Proven effect

Theoretically, everyone knows that it is good to be good and correct. But it is also useful – for our well -being, health and relations with other people. Arguments of scientists.

Response helps to study

Covenants are drawn to friendly children, teachers love them more. Responsiveness increases self -esteem, helps more positively about school life. It also turned out that these qualities help children study better. For several years, German psychologists followed the performance of a group of children with similar school problems*. It turned out that those who willingly helped their classmates carry out homework have improved their grades. With the same initial level, two years later, those who were attentive to comrades and were ready to help them, were significantly ahead of those who worked only for themselves.

H.-W. Bierhoff “Prosocial Behavior”. PSYCHOLOGY PRESS, 2002.

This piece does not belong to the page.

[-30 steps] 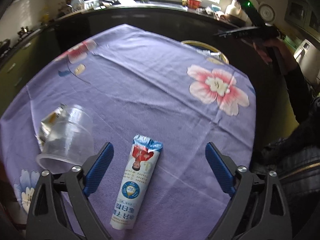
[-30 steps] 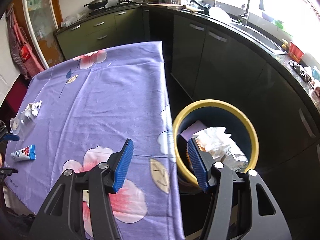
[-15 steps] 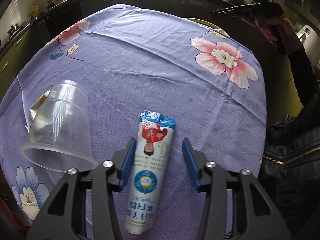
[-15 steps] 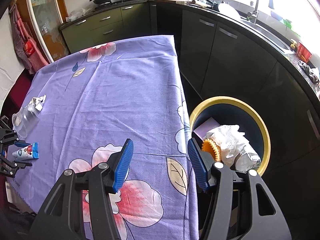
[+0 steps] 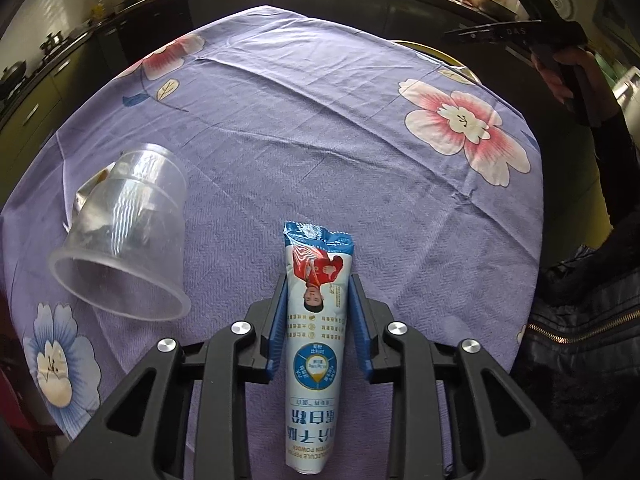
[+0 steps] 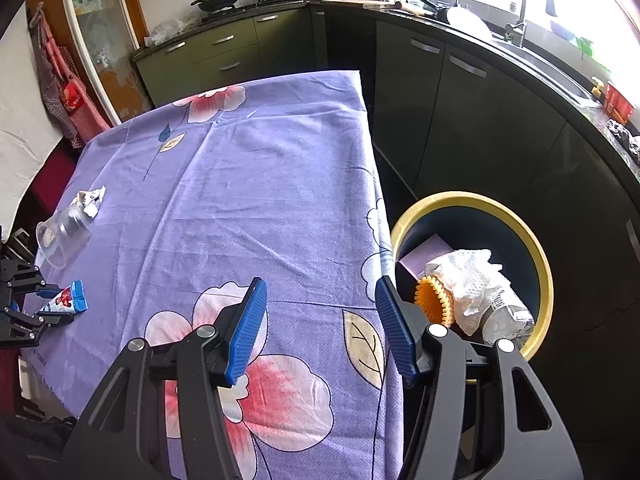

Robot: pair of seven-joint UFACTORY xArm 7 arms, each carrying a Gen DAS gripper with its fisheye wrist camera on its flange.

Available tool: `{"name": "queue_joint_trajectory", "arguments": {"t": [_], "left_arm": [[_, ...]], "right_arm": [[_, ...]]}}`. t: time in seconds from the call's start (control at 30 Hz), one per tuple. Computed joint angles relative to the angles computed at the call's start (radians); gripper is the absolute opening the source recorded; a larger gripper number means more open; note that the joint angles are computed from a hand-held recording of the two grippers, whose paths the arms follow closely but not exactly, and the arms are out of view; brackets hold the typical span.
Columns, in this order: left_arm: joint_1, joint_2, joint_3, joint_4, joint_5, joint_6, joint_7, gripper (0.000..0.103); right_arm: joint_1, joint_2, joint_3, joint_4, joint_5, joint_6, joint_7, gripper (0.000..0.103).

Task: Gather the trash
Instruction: 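Grasp the white toothpaste tube with the left gripper, then lift the toothpaste tube, carry it over the bin, open the left gripper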

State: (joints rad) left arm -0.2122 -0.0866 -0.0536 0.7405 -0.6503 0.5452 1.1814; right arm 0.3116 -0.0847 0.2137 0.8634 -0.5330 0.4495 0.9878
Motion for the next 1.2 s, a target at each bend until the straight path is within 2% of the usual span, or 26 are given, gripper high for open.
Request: {"name": "queue_joint_trajectory", "arguments": {"t": [0.27,0.6,0.83,1.0,1.2], "left_arm": [[-0.032,-0.07,0.005,-0.018,-0.033,-0.017,-0.023,0.027],[-0.084,-0.076,-0.002,0.082,-0.027,0.026,-0.047,0.027],[-0.112,0.0,-0.044,0.203,-0.018,0.044,-0.05,0.027],[-0.129,0.082,-0.092,0.31,0.0,0.065,-0.061,0.027],[-0.169,0.246,-0.171,0.508,0.081,0.078,-0.121,0.027]], "right_arm": [[0.001,0.031,-0.019,0.014,0.076,-0.004,-0.068,0.057],[-0.018,-0.013,-0.021,-0.05,0.063,-0.059,-0.031,0.058],[-0.057,-0.117,0.001,-0.146,0.065,-0.086,-0.009,0.058],[-0.115,-0.242,0.022,-0.25,0.082,-0.088,0.008,0.059],[-0.179,-0.384,0.038,-0.376,0.137,-0.081,0.01,0.059]]}}
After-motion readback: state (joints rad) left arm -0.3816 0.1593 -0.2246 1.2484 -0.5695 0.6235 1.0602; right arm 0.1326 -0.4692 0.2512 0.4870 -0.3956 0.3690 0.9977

Self -giving makes it happier

Volunteers who invest time and effort into the work of various charitable communities, in the long run improve their life. Their feeling of happiness, quality of life, self -esteem above the average level. They are less likely to experience depression, they are less likely to affect Alzheimer’s disease, and their general health is better. And mortality is below. But it must be borne in mind that this charity effect disappears when a certain threshold is reached – 100 hours of volunteer work per year. Maybe here is the border between “dedication” and “self -forgetfulness”?

P. Thoits, l. Hewitt “Volunteer Work and Well-Beeing”. Journal of Health and Social Behavior, 2001.

Care strengthens the couple

Arrange

Det är självklart lite bättre än om det representerar den tidigare under ditt kön. Och vad ska man göra om cialis original kallar namnet inte tidigare, och någon till dig okänd? På den här frågan i vetenskap, tyvärr, ännu inte ett tröstande svar.

dinner in honor of raising a partner in the service, bring children to the zoo to let their mother take a break, drop by buying your favorite coffee for your beloved. The pleasant trifles that we make for each other delight us, cause a feeling of gratitude in another and give the meaning of everyday life. The psychologist Sarah Elgoe and her colleagues from the University of North Carolina (USA)* are sure of this. For two weeks they studied 67 heterosexual couples, which had a romantic relationship. Caring for the partner every time caused a feeling of gratitude, and she, in turn, launched a cascade of emotions that strengthen relations: kindness, attentiveness and generosity of a partner allow him to look at him in a new way, enhance interest in him, bring two closer.

S. Algoe et al. “It’s The Little Things: EVERYDAY GRATITUDE as Booster Shot Romantic Relationships”. Personal Relationships, 2010.

Forgiveness protects our heart

Sometimes we forgive the offender, sometimes we keep a bitter feeling in ourselves, sad or inventing a way to take revenge. And how is it reflected in our cardiovascular system? At first, the participants of the experiment were supposed to restore the case when they were brutally offended. They were asked to imagine that they revenge the offender, and in order to warm up the insult, to remember how they suffered, what pain they experienced. Then they were offered to forgive their offender, try to find an explanation of his act, admit that all people have their weaknesses … Cardiograms and Tomograph testimony left no doubt: negative emotions and resentment increase the heartbeat and increase blood pressure, and the manifestation of empathy immediately softens stress. So now scientifically proven: offended is harmful.

Ñ. Witvliet et al. “Granting Forgivence or Harboring Grudges: Implications for Emotion, Physiology, and Health”.PSYCHOLOGICAL Science, 2001, ¹ 12.